Marlborough, Mass.-based global biopharmaceutical company Sunovion Pharmaceuticals Inc., a subsidiary of Japan’s Sumitomo Dainippon Pharma Co. Ltd. (TYO: 4506), agreed to acquire Toronto, Canada-based Cynapsus Therapeutics Inc. (NASDAQ: CYNA) (TSX: CTH), a central nervous system pharmaceutical company, for US$40.50 per share in cash, at a value of $624 million (C$820 million).

Sumitomo Chemical Co. Ltd. (TYO: 4005), a major Japanese chemical company and a constituent of the Nikkei 225 stock index, has a controlling ownership stake in Sunovion’s parent Dainippon Sumitomo Pharma.

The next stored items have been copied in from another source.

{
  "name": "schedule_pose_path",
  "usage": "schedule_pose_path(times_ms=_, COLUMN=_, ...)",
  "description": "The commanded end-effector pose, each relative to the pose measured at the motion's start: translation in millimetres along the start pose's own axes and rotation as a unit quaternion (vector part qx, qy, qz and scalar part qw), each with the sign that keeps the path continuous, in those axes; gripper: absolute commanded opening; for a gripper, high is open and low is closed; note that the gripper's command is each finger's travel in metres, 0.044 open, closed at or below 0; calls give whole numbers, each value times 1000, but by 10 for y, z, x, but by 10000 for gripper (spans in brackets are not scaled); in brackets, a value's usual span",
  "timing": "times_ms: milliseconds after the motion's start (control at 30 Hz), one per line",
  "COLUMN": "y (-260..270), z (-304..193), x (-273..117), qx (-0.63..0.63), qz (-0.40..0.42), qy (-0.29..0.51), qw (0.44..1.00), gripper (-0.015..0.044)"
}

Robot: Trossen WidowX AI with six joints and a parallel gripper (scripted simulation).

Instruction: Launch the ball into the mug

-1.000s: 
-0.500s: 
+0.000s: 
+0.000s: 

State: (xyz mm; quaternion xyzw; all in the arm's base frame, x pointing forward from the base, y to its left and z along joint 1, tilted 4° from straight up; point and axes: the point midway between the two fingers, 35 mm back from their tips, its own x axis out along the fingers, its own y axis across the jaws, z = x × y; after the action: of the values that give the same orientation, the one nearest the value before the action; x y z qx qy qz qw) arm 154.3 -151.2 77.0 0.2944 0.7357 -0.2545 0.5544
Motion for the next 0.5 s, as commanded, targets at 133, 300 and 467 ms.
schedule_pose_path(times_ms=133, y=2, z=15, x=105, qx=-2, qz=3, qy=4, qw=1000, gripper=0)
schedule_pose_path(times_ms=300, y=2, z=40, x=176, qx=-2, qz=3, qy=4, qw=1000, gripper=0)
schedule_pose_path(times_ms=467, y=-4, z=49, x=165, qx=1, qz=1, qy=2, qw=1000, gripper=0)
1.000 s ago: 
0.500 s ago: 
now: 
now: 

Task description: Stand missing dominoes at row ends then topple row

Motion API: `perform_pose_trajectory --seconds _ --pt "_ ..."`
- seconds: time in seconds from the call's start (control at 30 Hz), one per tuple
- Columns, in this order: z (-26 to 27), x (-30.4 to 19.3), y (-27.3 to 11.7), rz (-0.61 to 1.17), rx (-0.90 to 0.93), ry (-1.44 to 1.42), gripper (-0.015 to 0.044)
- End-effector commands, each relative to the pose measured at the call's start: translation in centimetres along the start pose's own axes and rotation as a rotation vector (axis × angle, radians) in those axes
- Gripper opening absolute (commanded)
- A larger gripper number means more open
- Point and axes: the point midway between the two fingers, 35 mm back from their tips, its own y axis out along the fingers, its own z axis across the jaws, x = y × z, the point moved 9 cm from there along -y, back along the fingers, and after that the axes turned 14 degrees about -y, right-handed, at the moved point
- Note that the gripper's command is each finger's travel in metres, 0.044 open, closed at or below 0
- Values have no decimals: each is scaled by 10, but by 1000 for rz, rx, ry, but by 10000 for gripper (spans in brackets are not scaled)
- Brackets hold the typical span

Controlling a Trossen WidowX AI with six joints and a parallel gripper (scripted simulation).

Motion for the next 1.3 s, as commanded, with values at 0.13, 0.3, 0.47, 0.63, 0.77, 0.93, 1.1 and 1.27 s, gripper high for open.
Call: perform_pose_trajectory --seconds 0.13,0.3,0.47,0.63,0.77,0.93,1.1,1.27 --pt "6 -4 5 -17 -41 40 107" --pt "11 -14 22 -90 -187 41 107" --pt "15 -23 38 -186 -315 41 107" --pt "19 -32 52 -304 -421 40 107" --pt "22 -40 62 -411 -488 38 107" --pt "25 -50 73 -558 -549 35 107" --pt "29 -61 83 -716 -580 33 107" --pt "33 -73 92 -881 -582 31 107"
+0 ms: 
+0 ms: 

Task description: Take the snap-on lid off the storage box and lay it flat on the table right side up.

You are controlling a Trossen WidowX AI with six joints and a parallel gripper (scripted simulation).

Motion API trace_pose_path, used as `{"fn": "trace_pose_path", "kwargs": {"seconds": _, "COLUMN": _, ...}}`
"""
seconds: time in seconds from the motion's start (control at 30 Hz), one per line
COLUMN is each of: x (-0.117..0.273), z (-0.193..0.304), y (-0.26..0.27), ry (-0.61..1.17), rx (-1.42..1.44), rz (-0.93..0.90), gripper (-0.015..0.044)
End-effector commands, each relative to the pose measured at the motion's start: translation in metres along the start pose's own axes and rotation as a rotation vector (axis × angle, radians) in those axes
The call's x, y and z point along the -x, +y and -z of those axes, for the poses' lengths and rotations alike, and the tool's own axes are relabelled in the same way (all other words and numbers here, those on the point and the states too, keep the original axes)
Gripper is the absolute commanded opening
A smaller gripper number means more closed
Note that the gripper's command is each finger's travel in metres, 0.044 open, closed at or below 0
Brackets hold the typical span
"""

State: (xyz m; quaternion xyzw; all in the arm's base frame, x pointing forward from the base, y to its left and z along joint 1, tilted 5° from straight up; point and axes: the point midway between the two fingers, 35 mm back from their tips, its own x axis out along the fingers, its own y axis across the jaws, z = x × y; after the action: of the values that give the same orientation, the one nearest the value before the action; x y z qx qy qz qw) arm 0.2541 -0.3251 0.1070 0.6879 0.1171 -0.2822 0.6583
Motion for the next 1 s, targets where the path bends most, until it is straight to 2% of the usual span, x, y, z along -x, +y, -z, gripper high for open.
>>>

Cynapsus is developing and preparing to commercialize a fast-acting sublingual thin film for debilitating OFF episodes associated with Parkinson’s disease (PD). The company’’s drug candidate includes APL-130277, an easy-to-administer, sublingual thin film formulation of apomorphine that has completed a Phase II clinical trial for the treatment of OFF episodes for advanced PD patients. It has collaboration with The Michael J. Fox Foundation for Parkinson’s research. The company was formerly known as Cannasat Therapeutics and changed its name to Cynapsus Therapeutics in 2010.

Through this transaction, Sunovion is acquiring Cynapsus’ product candidate, APL-130277. The acquisition price represents a premium of 123 percent based on the volume weighted average closing price of Cynapsus’ common shares for the last twenty trading days.

“Parkinson’s disease is a chronic, progressive neurodegenerative disease that affects more than four million people around the world, and there is a significant need for new options to treat the OFF episodes associated with it,” said Nobuhiko Tamura, chairman and chief executive of Sunovion. “We believe that APL-130277 is a novel late-stage candidate with the potential to make a real difference for patients and their families.”

“With its leadership in therapies for central nervous system disorders and commercial experience specific to neurology, we believe Sunovion is best suited to advance APL-130277 in the United States and other key markets,” said Anthony J. Giovinazzo, president and chief executive of Cynapsus.

The deal has been unanimously approved by the board of directors of both companies. The acquisition will be funded with cash on hand, The deal is expected to close in the fourth quarter of 2016, subject to securityholder, court and regulatory approvals and satisfaction of customary closing conditions.

The board of directors of Cynapsus recommended that its securityholders vote in favor of the transaction. All directors and officers of Cynapsus and the company’s largest shareholder representing in the aggregate over 18 percent of the company’s securities, voted in support of the deal.

BofA Merrill Lynch serves as financial advisor, and Borden Ladner Gervais LLP and Troutman Sanders LLP serve as legal advisors to Cynapsus. Stifel, Nicolaus & Company, Incorporated serves as financial advisor and Fasken Martineau DuMoulin LLP serves as a legal advisor to the Special Committee of Cynapsus. Nomura Securities International, Inc. serves as exclusive financial advisor, and Goodmans LLP, Reed Smith LLP, and Gibbons PC serve as legal advisors to Sunovion.